Exercise requirements.
Scan the entries below for the word "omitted". Copy each line that has it.

Stored entries
.....

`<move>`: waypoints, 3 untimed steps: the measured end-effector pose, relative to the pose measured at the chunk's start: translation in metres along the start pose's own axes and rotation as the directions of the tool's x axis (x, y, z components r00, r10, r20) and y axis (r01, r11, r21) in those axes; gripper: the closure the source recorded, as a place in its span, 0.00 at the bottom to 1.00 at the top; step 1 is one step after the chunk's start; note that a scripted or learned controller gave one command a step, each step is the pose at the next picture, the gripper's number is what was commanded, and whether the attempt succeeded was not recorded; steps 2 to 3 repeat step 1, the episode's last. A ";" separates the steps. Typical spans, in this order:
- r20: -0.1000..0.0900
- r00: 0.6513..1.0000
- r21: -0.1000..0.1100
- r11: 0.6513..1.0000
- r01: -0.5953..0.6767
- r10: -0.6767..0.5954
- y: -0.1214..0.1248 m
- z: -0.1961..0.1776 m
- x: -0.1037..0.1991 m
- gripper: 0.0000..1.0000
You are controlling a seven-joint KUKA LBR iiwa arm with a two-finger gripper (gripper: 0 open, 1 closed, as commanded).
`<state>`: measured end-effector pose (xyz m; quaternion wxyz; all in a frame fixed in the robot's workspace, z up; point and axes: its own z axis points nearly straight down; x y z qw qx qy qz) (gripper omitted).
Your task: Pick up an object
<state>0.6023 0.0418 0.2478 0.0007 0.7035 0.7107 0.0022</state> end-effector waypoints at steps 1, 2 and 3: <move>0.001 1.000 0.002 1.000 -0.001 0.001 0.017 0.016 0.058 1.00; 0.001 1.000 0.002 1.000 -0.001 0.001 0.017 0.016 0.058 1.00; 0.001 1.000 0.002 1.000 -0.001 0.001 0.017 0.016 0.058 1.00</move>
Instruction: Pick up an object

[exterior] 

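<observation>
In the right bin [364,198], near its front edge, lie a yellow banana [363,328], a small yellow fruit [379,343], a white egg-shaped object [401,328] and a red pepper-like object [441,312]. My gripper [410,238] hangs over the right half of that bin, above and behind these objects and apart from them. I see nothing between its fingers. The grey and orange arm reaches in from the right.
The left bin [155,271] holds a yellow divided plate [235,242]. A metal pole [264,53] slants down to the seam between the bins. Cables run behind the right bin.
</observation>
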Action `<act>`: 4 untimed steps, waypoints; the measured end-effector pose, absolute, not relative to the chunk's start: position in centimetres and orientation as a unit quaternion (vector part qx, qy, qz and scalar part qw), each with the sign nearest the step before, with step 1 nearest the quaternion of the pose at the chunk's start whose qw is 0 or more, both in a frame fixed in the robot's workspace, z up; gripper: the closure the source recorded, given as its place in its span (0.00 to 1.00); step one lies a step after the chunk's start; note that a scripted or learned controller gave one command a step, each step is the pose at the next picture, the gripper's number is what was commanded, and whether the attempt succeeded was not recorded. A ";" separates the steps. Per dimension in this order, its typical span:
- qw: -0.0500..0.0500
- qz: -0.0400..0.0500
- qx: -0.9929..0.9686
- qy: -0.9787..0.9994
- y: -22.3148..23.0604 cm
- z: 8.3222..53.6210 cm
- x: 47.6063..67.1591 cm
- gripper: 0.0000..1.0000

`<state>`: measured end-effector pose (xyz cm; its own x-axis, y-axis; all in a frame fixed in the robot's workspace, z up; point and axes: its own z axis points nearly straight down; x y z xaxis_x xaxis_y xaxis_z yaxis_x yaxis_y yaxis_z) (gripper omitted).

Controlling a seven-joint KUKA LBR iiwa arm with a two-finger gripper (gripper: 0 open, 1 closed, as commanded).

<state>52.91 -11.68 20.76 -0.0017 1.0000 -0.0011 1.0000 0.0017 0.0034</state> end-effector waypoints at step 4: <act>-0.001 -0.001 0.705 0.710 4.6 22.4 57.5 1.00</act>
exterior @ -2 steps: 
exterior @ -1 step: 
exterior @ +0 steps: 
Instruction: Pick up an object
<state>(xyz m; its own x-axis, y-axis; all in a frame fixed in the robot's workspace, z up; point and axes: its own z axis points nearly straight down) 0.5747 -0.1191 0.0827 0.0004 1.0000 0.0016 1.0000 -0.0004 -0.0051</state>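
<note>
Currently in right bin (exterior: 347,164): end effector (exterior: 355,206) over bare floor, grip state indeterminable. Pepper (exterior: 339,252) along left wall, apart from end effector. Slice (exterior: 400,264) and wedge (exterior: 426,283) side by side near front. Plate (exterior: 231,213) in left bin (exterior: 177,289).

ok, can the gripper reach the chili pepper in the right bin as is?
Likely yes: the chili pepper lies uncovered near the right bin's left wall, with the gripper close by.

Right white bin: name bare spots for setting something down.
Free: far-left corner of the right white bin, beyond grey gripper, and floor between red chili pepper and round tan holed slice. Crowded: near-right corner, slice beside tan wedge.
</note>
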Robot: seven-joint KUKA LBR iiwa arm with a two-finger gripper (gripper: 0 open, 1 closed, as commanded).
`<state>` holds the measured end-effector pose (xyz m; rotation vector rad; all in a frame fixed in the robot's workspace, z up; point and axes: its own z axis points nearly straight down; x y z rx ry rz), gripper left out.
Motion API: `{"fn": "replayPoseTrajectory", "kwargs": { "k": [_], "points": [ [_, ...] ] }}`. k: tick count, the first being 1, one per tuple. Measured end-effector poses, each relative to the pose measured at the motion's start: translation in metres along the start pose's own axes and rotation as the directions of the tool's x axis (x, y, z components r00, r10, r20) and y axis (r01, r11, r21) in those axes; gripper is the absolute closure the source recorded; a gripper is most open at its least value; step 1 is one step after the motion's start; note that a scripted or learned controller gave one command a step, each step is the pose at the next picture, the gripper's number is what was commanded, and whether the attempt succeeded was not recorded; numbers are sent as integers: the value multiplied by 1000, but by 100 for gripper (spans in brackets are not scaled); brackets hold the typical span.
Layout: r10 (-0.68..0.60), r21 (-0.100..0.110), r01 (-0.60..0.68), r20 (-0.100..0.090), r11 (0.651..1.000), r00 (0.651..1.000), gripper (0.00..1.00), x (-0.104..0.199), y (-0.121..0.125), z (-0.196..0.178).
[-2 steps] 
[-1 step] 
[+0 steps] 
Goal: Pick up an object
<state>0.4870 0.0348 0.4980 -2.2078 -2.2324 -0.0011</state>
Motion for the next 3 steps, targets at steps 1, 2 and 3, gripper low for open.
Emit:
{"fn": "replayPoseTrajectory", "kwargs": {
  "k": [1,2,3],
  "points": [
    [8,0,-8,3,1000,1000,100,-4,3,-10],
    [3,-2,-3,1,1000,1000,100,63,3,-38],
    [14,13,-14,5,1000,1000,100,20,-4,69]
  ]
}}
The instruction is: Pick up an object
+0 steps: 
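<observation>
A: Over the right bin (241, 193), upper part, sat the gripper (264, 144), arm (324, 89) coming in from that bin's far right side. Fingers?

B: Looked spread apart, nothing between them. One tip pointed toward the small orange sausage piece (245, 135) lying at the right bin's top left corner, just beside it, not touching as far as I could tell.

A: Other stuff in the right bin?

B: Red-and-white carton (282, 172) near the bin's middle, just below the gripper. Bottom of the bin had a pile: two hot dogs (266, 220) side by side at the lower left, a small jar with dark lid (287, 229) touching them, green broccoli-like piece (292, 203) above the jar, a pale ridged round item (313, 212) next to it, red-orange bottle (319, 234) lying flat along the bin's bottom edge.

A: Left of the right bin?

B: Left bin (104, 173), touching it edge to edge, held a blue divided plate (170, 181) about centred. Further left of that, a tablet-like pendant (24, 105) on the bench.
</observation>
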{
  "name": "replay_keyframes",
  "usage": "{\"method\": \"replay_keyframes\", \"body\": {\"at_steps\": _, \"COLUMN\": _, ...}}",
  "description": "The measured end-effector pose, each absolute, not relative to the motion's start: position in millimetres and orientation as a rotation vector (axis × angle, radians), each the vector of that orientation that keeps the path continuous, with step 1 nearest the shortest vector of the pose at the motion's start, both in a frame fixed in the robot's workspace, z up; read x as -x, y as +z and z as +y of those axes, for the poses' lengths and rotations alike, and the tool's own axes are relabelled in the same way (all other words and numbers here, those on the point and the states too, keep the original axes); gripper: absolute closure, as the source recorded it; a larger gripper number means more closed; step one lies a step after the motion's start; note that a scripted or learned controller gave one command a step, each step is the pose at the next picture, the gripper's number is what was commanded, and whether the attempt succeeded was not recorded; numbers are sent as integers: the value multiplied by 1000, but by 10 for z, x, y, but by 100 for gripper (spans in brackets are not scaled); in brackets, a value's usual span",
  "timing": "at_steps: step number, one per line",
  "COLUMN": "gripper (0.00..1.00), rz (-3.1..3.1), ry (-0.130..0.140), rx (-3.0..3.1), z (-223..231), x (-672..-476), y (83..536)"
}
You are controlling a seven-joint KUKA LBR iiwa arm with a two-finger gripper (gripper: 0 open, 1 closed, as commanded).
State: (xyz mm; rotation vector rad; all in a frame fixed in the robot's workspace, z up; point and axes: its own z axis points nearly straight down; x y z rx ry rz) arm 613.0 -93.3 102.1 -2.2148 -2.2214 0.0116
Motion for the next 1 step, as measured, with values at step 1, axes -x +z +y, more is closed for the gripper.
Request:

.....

Result for this exercise.
`<state>`: measured end-effector pose (xyz m; quaternion wxyz; all in a frame fixed in the robot's workspace, z up; point and axes: its own z axis points nearly straight down; x y z qw qx qy qz) (gripper omitted).
`<state>`: measured end-effector pose (xyz cm; its own x-axis, y-axis; all in a frame fixed in the robot's workspace, z up; point and axes: its own z axis points nearly straight down; x y z xaxis_x xaxis_y xaxis_z yaxis_x yaxis_y yaxis_z) (gripper omitted).

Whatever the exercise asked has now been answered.